Could you repeat every line below exactly, skipping the images?

== == ==

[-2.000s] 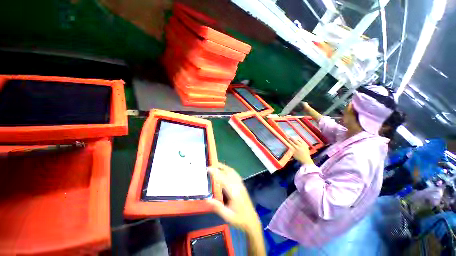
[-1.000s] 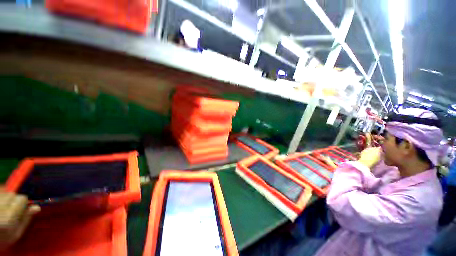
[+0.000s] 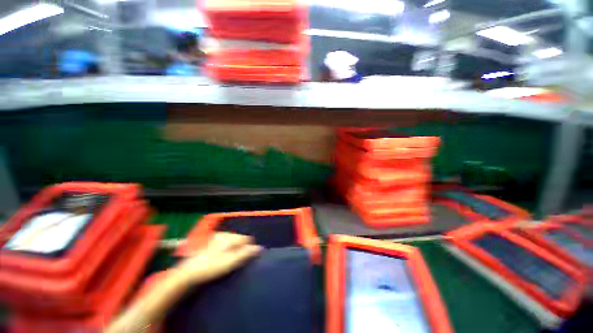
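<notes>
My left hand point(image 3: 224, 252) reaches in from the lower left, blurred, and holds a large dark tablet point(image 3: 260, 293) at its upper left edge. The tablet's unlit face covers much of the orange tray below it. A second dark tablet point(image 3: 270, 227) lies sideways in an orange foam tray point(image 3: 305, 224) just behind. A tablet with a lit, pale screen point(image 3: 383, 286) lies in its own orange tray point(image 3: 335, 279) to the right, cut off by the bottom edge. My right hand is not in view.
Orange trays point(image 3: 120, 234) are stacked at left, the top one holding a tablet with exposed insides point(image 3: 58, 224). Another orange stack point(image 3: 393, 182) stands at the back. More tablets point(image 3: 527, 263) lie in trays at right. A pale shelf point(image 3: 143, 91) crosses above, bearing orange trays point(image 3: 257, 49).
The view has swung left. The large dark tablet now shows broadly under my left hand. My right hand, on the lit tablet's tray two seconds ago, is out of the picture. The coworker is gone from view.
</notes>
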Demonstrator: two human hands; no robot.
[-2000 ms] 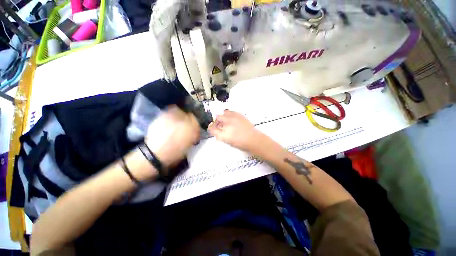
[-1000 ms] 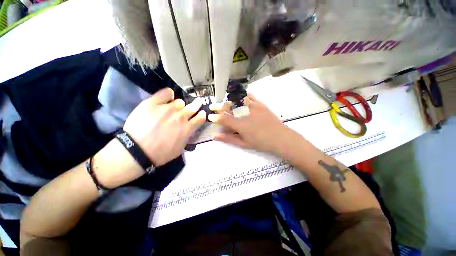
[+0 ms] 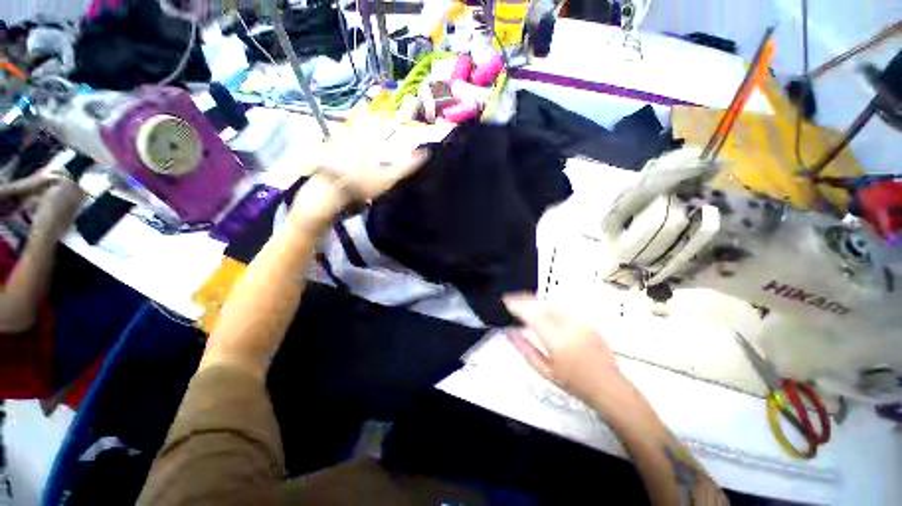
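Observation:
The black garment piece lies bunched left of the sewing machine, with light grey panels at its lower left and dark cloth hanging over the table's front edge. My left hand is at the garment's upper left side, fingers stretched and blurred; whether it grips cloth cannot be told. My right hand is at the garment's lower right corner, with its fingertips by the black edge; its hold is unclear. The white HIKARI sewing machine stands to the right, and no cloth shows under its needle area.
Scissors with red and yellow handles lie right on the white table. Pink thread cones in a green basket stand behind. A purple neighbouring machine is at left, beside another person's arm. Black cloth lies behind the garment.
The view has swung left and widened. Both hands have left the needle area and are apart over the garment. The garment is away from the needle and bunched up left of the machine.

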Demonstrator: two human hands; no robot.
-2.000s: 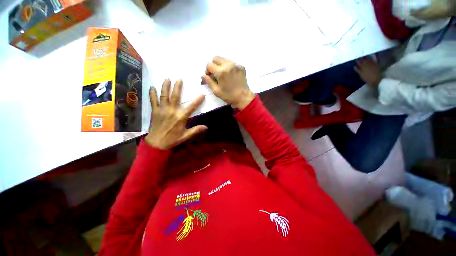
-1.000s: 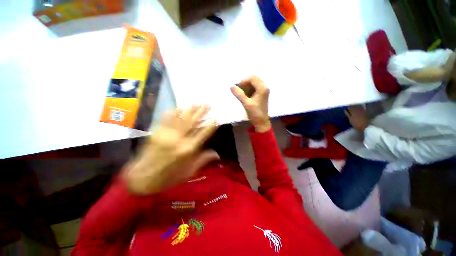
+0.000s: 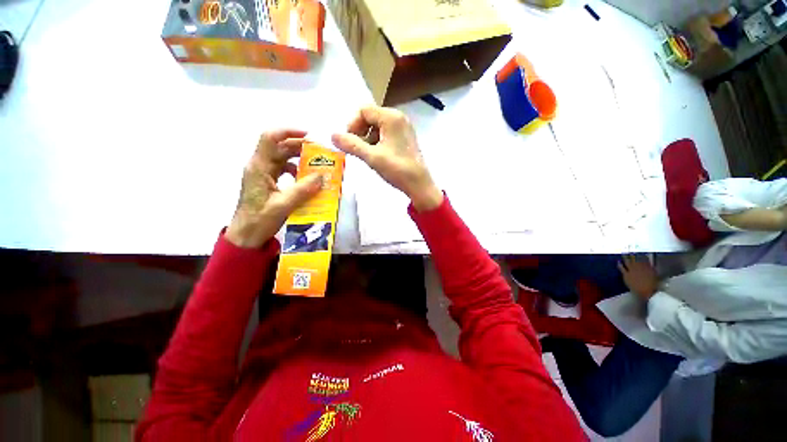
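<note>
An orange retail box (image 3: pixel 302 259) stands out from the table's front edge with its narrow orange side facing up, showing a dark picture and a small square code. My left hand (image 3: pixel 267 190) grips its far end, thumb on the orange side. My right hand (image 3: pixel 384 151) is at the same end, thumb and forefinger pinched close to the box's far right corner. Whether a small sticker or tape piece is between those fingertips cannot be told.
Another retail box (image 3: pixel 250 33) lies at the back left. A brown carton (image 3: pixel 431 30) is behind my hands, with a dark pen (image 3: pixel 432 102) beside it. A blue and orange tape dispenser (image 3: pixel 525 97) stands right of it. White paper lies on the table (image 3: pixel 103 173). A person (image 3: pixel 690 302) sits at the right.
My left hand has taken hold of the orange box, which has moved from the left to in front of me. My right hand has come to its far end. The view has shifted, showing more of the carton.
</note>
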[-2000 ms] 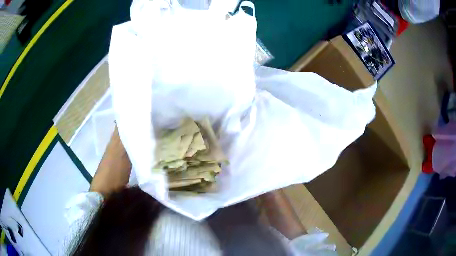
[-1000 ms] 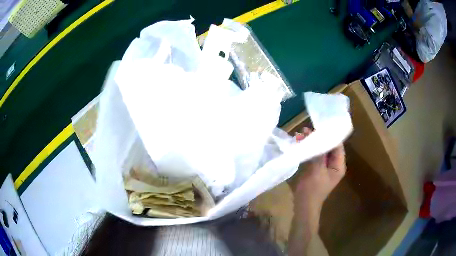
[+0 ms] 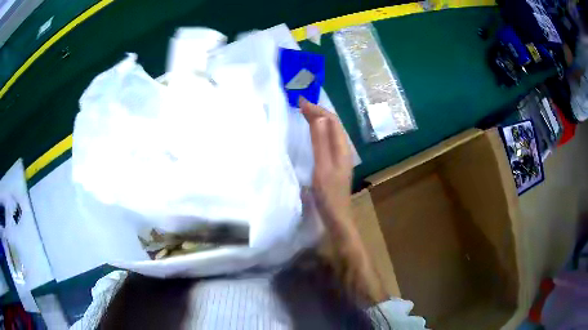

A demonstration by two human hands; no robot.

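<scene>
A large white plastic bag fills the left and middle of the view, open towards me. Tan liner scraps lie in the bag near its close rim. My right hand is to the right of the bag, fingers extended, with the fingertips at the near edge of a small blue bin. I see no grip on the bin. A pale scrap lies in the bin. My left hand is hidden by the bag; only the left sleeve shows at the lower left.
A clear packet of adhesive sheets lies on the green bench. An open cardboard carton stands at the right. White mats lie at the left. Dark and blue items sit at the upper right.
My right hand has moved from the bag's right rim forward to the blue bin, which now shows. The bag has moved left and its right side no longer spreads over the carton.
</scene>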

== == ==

### PROBLEM SOLUTION
[-2.000s] 
[-1.000s] 
[+0.000s] 
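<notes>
My left hand point(image 3: 224, 252) reaches in from the lower left, blurred, and holds a large dark tablet point(image 3: 260, 293) at its upper left edge. The tablet's unlit face covers much of the orange tray below it. A second dark tablet point(image 3: 270, 227) lies sideways in an orange foam tray point(image 3: 305, 224) just behind. A tablet with a lit, pale screen point(image 3: 383, 286) lies in its own orange tray point(image 3: 335, 279) to the right, cut off by the bottom edge. My right hand is not in view.
Orange trays point(image 3: 120, 234) are stacked at left, the top one holding a tablet with exposed insides point(image 3: 58, 224). Another orange stack point(image 3: 393, 182) stands at the back. More tablets point(image 3: 527, 263) lie in trays at right. A pale shelf point(image 3: 143, 91) crosses above, bearing orange trays point(image 3: 257, 49).
The view has swung left. The large dark tablet now shows broadly under my left hand. My right hand, on the lit tablet's tray two seconds ago, is out of the picture. The coworker is gone from view.
</notes>
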Demonstrator: two human hands; no robot.
[-2000 ms] 
[-1000 ms] 
[+0 ms] 
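Observation:
The black garment piece lies bunched left of the sewing machine, with light grey panels at its lower left and dark cloth hanging over the table's front edge. My left hand is at the garment's upper left side, fingers stretched and blurred; whether it grips cloth cannot be told. My right hand is at the garment's lower right corner, with its fingertips by the black edge; its hold is unclear. The white HIKARI sewing machine stands to the right, and no cloth shows under its needle area.
Scissors with red and yellow handles lie right on the white table. Pink thread cones in a green basket stand behind. A purple neighbouring machine is at left, beside another person's arm. Black cloth lies behind the garment.
The view has swung left and widened. Both hands have left the needle area and are apart over the garment. The garment is away from the needle and bunched up left of the machine.
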
Demonstrator: two human hands; no robot.
-2.000s: 
-1.000s: 
+0.000s: 
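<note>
An orange retail box (image 3: pixel 302 259) stands out from the table's front edge with its narrow orange side facing up, showing a dark picture and a small square code. My left hand (image 3: pixel 267 190) grips its far end, thumb on the orange side. My right hand (image 3: pixel 384 151) is at the same end, thumb and forefinger pinched close to the box's far right corner. Whether a small sticker or tape piece is between those fingertips cannot be told.
Another retail box (image 3: pixel 250 33) lies at the back left. A brown carton (image 3: pixel 431 30) is behind my hands, with a dark pen (image 3: pixel 432 102) beside it. A blue and orange tape dispenser (image 3: pixel 525 97) stands right of it. White paper lies on the table (image 3: pixel 103 173). A person (image 3: pixel 690 302) sits at the right.
My left hand has taken hold of the orange box, which has moved from the left to in front of me. My right hand has come to its far end. The view has shifted, showing more of the carton.
</note>
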[-2000 ms] 
[-1000 ms] 
[+0 ms] 

A demonstration by two human hands; no robot.

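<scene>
A large white plastic bag fills the left and middle of the view, open towards me. Tan liner scraps lie in the bag near its close rim. My right hand is to the right of the bag, fingers extended, with the fingertips at the near edge of a small blue bin. I see no grip on the bin. A pale scrap lies in the bin. My left hand is hidden by the bag; only the left sleeve shows at the lower left.
A clear packet of adhesive sheets lies on the green bench. An open cardboard carton stands at the right. White mats lie at the left. Dark and blue items sit at the upper right.
My right hand has moved from the bag's right rim forward to the blue bin, which now shows. The bag has moved left and its right side no longer spreads over the carton.
</scene>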

No other output was requested.